The compound, BCX4430, resulted from Dr. Schramm’s long-term collaboration with scientists at the Ferrier Research Institute of Victoria University of Wellington, N.Z., to develop compounds called transition state inhibitors. BCX4430 was one of several of Dr. Schramm’s compounds licensed to BioCryst Pharmaceuticals, Inc.

BioCryst subsequently discovered that BCX4430 showed promise against RNA viruses (i.e., their genetic information is stored in the form of RNA rather than DNA). BioCryst has been developing the drug, now called galidesivir, for use against a number of viruses and announced the start of the COVID-19 trial in an April 9 press release.

Vern L. Schramm

BioCryst’s animal studies have shown that galidesivir can prevent some of the world’s most dangerous pathogens from multiplying, including Ebola, Marburg, Zika, and yellow fever. In laboratory studies, the drug has demonstrated activity against more than 20 RNA viruses in nine different families, including the coronaviruses that caused the MERS and SARS outbreaks.

“Since COVID-19 is also caused by a coronavirus, there’s reason to hope that galidesivir can help in treating people sickened by this pandemic,” said Dr. Schramm, professor and Ruth Merns Chair in Biochemistry at Einstein. He noted that galidesivir has already been found safe when administered both intramuscularly and intravenously (IV) to healthy human volunteers.

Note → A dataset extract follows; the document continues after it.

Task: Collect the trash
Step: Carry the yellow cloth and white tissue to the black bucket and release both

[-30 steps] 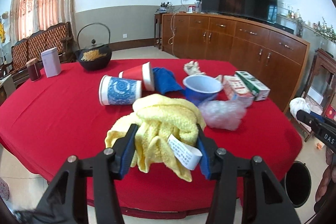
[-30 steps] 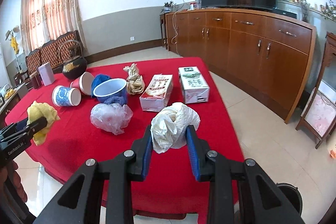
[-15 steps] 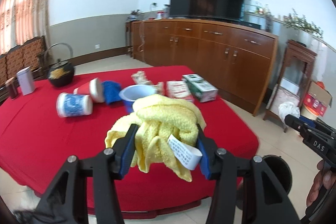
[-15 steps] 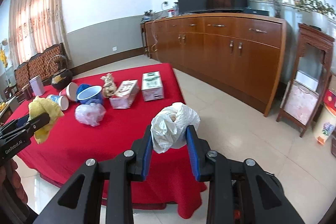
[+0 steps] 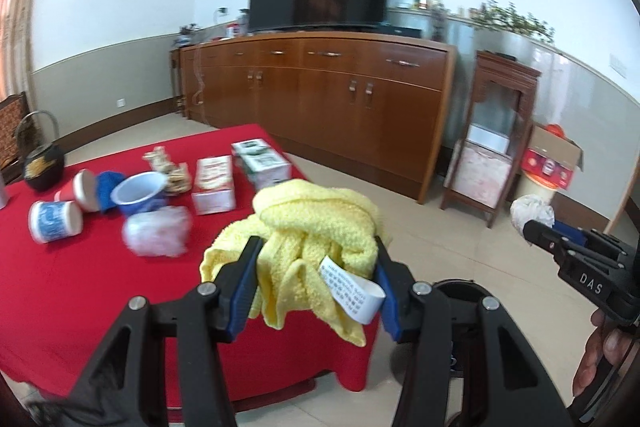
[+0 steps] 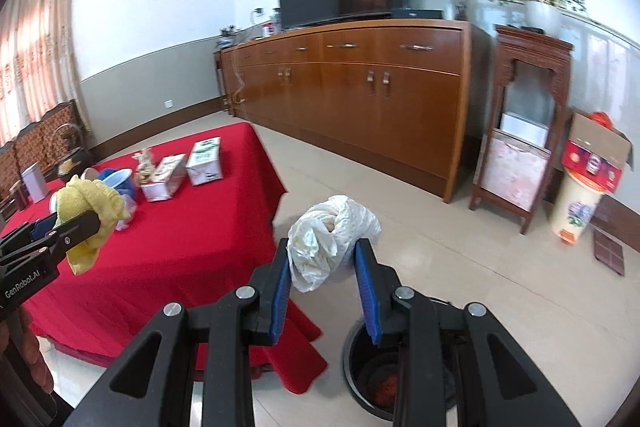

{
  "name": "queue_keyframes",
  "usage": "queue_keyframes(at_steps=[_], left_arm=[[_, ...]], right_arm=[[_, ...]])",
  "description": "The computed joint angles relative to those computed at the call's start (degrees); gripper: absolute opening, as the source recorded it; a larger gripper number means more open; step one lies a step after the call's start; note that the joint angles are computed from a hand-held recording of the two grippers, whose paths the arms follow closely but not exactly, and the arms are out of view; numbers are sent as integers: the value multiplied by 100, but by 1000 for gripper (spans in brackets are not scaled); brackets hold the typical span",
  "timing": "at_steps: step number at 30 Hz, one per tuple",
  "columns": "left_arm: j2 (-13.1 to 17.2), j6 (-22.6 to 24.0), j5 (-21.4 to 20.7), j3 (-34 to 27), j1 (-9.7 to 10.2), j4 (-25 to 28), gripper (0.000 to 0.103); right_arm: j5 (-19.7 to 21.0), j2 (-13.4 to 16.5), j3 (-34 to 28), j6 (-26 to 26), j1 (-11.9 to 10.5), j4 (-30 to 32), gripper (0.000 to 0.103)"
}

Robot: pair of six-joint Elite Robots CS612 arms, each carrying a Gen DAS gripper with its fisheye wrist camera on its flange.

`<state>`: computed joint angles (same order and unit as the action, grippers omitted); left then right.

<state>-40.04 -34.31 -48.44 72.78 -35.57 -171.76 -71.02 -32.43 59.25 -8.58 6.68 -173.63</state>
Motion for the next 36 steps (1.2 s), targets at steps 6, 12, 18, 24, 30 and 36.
queue_keyframes(at_steps=[6, 12, 18, 24, 30, 36], left_arm=[[280, 303, -351, -536, -65, 70, 53], [562, 479, -667, -1050, -130, 275, 53], [838, 593, -960, -1534, -168, 603, 53], [1167, 586, -1427, -2050, -146, 961, 53], [1467, 543, -1720, -2509, -131, 1359, 53], [1759, 471, -1954, -2933, -83, 1745, 53]], right_arm=[[-158, -57, 137, 130, -185, -33, 33], [-218, -40, 171, 124, -310, 52, 33], [-228, 37, 150, 61, -432, 326, 33], [-290, 181, 64, -150, -496, 679, 33], [-370, 412, -196, -211, -519, 1047, 33], [-452, 688, -557, -288, -531, 1465, 33]])
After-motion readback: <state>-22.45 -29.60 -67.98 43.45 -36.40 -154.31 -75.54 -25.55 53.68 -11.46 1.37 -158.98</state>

Galidesivir acts as a lethal Trojan Horse after it’s absorbed by virus-infected cells. Viral enzymes unwittingly use galidesivir molecules as building blocks for constructing new viral RNA, cranking out defective RNA and bringing viral replication to a halt.

“We have begun to see COVID-19 cases in Brazil, and we have a good opportunity to enroll and treat patients earlier in their disease course to determine if galidesivir can benefit patients with COVID-19,” said Dr. Esper Kallas, professor of medicine at the University of São Paulo and the clinical trial’s principal investigator. Dr. Kallas was quoted in the BioCryst press release cited above.

The first part of the Brazilian trial, which is now enrolling 24 hospitalized adults with confirmed COVID-19, is aimed at finding an optimal dosing regimen for galidesivir. Three cohorts of eight patients in a 2:1 ratio will receive different IV doses of galidesivir or placebo every 12 hours for seven days.

Since COVID-19 is also caused by a coronavirus, there’s reason to hope that galidesivir can help in treating people sickened by this pandemic.

Vern Schramm, Ph.D

Part two of the trial will enroll up to 42 hospitalized COVID-19 patients who will be randomized 2:1 to receive either the optimal IV dose of galidesivir or placebo. Measures of effectiveness will include time until clinical improvement, time until discharge from hospital, time until the virus is no longer detectable, and mortality from all causes.